[[ RECORDED DATA open ]]

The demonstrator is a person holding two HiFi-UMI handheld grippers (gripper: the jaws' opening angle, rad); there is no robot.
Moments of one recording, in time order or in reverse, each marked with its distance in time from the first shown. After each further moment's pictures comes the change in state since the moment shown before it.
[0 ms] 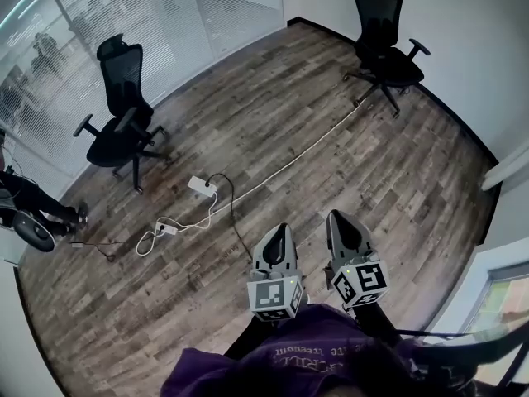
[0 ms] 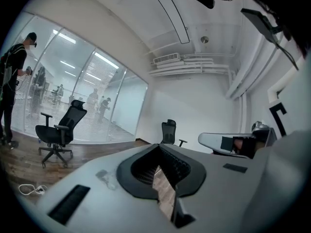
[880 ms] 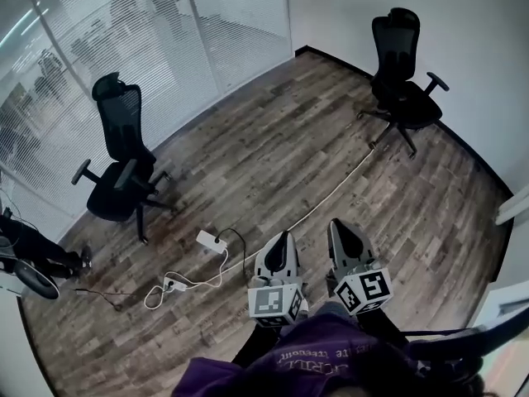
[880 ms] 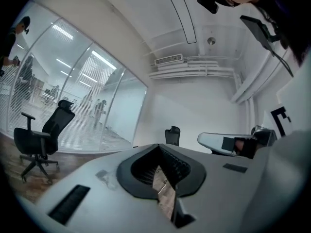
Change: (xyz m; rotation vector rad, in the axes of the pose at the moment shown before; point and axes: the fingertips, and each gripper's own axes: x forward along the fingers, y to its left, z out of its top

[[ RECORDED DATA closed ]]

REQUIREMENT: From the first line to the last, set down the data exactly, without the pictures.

TASK ANSWER:
The demonstrator is a person holding two HiFi-UMI handheld grippers (gripper: the jaws' opening angle, rad); there is no robot.
Moments of one recording, in time order or in reverse, each marked with its distance in time from the first shown. After each further moment's pictures comes the change in state since the moment shown before it.
[0 ms] 
[0 ms] 
[880 ms] 
[880 ms] 
Change: (xyz m; rotation vector rad, in the axes of the pose at the moment shown before; point and axes: the fingertips, and each gripper's own axes: x forward along the fingers, y to its left, z out of its top

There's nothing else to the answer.